Came back at 5pm, tukar baju (sluar masih busuk) and bukak pintu. HAaAaAih!!

HUJAN!

But a bad decision came upon me. I drove to IMC anyway HOPING! that it wouldn't rain there. I guess I was hoping for an invisible umbrella covering holy IMC. Pfft. Drove there and macam lebat giler!

So I drove back. Tido jap, Atiyah cakap da x hujan. And I was feeling restless. So I got up, drove back to IMC, and shot a few hoops. Sangat unsatisfying.. Aku rase bangang and sedih with my poor poor shots. Most air balls. Blame the slippery ball and court.

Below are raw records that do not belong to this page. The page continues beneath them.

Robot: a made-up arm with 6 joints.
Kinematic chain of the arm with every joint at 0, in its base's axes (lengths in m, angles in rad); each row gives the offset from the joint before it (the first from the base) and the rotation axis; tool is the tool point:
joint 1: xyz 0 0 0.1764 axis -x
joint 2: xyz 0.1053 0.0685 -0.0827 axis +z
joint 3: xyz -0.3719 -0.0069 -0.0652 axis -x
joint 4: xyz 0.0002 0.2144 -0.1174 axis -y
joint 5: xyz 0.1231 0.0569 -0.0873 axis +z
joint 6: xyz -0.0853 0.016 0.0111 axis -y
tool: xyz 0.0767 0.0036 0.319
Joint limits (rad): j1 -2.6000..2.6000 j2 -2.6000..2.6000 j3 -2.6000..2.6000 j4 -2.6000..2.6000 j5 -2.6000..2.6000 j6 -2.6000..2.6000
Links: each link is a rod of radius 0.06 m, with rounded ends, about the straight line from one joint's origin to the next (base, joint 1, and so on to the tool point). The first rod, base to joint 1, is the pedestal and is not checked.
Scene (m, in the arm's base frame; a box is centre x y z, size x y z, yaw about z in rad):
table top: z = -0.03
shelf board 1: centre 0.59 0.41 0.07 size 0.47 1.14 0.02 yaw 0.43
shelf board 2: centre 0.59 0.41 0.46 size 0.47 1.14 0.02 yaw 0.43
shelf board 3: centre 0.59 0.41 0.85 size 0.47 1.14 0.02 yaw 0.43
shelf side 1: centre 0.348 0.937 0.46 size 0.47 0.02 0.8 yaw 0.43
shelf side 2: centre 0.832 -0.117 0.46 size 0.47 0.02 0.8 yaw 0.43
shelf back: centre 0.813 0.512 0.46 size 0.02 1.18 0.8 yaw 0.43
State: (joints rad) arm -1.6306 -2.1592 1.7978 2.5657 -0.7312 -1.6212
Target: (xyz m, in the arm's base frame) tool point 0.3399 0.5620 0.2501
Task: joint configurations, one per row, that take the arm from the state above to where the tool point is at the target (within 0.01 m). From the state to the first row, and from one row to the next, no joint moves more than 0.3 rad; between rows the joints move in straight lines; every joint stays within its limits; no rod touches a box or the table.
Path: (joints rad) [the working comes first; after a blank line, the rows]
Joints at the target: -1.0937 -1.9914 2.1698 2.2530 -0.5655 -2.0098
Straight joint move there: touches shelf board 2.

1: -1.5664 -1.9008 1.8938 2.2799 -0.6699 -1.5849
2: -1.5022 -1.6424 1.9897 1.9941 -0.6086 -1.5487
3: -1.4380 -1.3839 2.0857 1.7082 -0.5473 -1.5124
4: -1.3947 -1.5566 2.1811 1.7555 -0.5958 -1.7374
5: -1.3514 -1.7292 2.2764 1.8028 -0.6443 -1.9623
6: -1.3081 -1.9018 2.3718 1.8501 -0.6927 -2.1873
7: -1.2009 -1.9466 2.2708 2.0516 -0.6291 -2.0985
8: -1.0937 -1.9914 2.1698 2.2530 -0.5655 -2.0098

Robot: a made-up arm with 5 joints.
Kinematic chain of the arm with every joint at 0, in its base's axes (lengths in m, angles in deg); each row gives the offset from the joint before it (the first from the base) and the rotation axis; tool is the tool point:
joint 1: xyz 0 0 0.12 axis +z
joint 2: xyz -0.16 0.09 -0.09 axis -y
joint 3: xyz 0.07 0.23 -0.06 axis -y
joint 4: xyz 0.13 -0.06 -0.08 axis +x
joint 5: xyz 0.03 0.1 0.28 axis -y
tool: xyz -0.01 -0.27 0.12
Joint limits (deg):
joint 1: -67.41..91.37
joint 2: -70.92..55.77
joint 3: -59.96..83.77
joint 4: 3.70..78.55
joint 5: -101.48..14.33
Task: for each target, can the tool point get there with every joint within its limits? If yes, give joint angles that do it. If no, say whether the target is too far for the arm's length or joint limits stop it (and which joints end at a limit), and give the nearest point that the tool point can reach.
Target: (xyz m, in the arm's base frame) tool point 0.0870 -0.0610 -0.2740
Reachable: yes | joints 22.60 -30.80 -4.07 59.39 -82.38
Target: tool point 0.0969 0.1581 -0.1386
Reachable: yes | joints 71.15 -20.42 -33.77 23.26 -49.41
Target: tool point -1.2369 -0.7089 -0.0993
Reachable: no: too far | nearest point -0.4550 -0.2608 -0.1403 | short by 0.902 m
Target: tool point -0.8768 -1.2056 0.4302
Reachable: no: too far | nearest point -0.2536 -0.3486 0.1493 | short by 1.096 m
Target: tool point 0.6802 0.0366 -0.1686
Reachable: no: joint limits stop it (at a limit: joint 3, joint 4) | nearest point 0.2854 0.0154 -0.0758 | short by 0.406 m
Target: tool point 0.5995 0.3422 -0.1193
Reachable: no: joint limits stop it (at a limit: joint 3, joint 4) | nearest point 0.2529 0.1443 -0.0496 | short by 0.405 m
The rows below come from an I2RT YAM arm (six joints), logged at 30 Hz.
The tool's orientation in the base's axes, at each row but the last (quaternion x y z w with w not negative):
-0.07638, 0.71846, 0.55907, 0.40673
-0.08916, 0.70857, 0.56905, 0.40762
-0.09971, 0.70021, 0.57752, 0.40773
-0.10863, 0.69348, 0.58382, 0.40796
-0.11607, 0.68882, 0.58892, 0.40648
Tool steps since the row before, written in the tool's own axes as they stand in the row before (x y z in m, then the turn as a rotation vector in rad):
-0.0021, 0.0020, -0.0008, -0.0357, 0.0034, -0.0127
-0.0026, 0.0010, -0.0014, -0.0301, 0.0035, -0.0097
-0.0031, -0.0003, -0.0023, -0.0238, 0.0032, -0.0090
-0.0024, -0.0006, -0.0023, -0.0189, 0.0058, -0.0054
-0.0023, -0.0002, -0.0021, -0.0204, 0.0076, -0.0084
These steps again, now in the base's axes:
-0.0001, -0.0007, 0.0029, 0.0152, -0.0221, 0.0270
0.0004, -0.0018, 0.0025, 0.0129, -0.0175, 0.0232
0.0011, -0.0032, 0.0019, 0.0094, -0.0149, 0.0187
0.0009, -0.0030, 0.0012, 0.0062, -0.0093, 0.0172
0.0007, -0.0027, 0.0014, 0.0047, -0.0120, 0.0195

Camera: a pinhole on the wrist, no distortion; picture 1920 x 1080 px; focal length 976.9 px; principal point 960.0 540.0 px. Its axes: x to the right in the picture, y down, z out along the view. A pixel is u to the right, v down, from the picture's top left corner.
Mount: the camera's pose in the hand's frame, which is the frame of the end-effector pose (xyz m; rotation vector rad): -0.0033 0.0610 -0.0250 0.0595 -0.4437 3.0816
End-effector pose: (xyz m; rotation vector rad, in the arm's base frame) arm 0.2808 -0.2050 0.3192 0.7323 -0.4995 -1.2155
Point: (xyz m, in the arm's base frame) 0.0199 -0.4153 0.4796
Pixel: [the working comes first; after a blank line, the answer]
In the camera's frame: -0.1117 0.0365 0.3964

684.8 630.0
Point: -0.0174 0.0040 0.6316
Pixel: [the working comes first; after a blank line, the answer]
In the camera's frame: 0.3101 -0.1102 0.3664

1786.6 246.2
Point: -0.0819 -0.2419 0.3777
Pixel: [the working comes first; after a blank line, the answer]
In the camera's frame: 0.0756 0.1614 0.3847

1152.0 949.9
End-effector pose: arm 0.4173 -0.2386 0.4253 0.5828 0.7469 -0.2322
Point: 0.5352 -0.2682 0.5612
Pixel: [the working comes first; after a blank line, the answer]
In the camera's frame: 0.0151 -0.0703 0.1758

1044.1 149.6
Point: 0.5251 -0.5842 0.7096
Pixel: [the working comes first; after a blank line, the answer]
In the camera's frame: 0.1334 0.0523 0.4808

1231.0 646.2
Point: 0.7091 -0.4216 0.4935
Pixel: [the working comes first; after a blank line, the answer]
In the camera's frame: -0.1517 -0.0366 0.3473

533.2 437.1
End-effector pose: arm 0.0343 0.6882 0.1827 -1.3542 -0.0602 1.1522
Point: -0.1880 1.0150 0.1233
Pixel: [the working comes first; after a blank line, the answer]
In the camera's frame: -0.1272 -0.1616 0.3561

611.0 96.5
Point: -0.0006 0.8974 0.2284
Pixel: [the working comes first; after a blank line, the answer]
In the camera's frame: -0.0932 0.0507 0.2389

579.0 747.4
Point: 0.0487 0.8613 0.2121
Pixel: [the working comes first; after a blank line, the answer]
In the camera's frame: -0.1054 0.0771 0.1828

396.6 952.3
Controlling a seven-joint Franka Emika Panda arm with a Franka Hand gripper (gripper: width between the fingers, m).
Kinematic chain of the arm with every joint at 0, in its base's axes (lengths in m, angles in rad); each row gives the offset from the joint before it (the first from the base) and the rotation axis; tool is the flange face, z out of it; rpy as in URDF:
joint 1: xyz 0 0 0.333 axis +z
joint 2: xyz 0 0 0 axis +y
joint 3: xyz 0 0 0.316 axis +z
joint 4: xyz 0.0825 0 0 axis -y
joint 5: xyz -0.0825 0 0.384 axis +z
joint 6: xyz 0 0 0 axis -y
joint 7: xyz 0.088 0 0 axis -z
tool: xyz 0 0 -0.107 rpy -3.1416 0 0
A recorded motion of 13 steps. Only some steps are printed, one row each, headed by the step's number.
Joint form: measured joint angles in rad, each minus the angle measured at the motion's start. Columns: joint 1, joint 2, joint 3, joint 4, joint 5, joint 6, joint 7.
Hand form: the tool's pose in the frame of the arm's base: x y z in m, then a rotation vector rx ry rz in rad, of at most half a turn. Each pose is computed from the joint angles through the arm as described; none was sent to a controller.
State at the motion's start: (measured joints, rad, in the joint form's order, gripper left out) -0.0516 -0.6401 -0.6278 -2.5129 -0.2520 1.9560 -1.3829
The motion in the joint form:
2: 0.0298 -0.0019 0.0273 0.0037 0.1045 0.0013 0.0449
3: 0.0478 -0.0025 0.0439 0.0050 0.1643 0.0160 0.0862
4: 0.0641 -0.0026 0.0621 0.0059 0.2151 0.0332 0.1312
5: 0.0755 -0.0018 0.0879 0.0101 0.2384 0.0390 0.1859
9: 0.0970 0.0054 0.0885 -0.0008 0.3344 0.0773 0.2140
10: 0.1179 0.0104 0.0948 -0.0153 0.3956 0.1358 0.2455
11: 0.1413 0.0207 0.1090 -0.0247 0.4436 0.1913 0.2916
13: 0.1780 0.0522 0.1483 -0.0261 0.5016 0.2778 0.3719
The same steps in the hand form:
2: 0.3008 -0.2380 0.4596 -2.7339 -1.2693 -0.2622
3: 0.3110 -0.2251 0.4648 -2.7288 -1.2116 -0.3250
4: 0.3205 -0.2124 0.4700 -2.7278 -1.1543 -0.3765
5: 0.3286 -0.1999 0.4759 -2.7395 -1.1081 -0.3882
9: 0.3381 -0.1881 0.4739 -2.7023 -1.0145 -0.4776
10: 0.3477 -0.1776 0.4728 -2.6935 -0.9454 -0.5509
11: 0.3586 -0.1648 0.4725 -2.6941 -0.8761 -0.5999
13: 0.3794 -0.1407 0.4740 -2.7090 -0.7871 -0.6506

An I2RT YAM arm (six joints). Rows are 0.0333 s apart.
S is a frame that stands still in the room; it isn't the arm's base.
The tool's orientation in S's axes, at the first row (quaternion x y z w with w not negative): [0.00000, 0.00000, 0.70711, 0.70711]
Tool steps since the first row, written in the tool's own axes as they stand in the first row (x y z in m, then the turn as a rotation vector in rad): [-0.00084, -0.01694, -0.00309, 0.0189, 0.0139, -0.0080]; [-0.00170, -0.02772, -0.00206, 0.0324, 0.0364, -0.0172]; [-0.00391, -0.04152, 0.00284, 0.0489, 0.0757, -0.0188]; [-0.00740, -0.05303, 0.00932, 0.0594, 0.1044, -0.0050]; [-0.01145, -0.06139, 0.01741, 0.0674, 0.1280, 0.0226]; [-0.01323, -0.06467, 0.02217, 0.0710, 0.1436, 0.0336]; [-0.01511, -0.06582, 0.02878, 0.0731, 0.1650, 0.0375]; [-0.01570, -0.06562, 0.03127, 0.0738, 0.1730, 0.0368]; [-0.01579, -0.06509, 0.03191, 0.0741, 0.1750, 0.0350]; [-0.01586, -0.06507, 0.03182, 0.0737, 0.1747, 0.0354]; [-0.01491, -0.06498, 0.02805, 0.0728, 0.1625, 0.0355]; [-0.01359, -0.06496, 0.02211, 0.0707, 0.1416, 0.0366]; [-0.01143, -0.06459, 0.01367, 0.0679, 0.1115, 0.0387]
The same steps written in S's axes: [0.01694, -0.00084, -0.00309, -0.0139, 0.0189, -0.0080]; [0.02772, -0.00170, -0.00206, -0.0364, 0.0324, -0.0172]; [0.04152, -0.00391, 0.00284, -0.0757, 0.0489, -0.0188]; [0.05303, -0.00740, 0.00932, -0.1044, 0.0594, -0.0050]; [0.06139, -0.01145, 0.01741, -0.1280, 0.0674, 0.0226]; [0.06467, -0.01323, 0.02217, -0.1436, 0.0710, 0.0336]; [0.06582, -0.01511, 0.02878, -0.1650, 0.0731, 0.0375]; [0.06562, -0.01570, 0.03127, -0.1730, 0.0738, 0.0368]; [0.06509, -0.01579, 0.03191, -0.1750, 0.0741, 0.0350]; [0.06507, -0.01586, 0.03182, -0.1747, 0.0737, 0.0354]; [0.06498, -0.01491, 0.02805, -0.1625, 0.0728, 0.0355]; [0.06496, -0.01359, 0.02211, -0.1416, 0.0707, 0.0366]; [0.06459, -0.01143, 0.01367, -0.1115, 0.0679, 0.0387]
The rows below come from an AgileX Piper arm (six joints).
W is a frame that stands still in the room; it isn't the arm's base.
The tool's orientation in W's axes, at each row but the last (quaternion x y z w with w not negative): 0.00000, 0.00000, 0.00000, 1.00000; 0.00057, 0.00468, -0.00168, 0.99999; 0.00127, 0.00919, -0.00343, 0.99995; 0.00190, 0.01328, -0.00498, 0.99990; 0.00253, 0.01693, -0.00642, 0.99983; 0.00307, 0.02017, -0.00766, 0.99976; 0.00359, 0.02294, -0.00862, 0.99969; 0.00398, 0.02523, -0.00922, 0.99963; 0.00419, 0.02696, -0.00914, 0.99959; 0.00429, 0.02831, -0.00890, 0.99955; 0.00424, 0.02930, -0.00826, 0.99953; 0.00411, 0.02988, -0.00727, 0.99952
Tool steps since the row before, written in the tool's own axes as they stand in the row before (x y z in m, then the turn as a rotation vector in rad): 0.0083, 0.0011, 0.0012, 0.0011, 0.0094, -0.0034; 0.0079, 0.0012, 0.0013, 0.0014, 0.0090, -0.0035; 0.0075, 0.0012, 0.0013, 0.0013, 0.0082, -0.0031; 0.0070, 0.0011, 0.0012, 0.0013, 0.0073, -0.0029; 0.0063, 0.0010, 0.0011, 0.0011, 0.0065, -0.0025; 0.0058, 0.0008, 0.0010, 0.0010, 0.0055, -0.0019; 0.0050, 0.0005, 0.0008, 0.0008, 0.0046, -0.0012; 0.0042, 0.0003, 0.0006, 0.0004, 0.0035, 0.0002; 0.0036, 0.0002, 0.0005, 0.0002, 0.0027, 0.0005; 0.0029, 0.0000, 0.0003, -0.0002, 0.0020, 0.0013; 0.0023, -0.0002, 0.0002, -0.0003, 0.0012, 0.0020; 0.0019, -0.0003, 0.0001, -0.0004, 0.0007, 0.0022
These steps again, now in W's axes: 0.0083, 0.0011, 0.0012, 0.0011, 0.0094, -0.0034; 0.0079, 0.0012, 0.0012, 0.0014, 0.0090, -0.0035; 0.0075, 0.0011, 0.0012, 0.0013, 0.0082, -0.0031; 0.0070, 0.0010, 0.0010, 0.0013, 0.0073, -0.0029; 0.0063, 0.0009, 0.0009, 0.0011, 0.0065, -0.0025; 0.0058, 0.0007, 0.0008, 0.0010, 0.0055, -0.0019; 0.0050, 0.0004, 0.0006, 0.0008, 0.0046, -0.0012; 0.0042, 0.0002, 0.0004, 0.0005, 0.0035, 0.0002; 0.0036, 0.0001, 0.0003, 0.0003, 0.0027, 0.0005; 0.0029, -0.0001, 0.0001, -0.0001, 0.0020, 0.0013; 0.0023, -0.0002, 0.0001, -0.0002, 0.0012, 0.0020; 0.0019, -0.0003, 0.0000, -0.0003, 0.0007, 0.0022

Oh well. At least adela a few drips of sweat on me. Still alotta fat tho.

Now, Im contemplating whether to stay at home or pegi ward. Tho Im really unsure for what reasons... Knape aku malas ni?

Wana go home and be more rajin. What wishful thinking!


kenape ar aku cite benda yg x membantu? Next blog somethin more thought provoking I hope.

NgA!

Sunday, November 22, 2009

8 Mirrors

Inspired when I stood there just watching myself (?). 8 mirrors surrounded me. And I wondered...

8 Mirrors

I stood
And they stood
In line
Surrounding, facing
Infinite similarities

Examining, exposing
Defects and imperfections
At all angles
And it repeats, repeats
For all to see

Speeches in this room
Just echoes
They know
What I’m about to say
Is of insignificance

Are they me?
These familiar strangers
Just carbon copies?
Only mockeries?
Am I me?

Break free!
Break the mirrors!
Away from this curse
Make myself
Anew once again!

Leave the shards
Just to see a bit
Of what’s left behind
History…
Repeats, over and over

Sunday, November 8, 2009

Going Half Circle.

Already half way through medical school.

New resolutions. New Actions.

Break activities:
- Bond with mommy
- Bond with family
- Attended Da Vinci Exhibition
- Bought The Girl Who Played With Fire
- Attended Lord of the World Course
- Watched Inglorious Basterds
- Started Sex Edu Fair Proposal
- Contemplating on life and studies


Thoughts without action is nothing. Doing without thinking is useless.

Wednesday, November 4, 2009

Restart. Standing Tall.

............

After more than six months of absence (too long), I'm inspired to write again (thanks to a certain someone).

Exam Psych finished. 3 more posting to go.

Chat with Dr Umeed (After my long case):

(Summarized)

"Any last question?"
Your advice doctor for later...?
"Is there anything that is resisting you from working harder... Besides your sleep problem? Have you ever gotten a 54 in previous exams.."
No.
"You're an intelligent student, the questions you asked, you have potential for a distinction. But you are like the Pakistani Cricket team. You need to be more consistent."

He is right. I haven't been studying near the exams as much as I needed to. I am aware that I do have potential in doing better and being the best. However I'm just not doing it.

I'm going to do what I just told my mentees (I don't like the term, need to think of something else) in the afternoon.

1. Reexamine
2. Restructure
3. Execute
4. Repeat 1


I pray for my lecturers. They are crucial in building me. It's up to me to not let myself crumble to ruins and stand tall.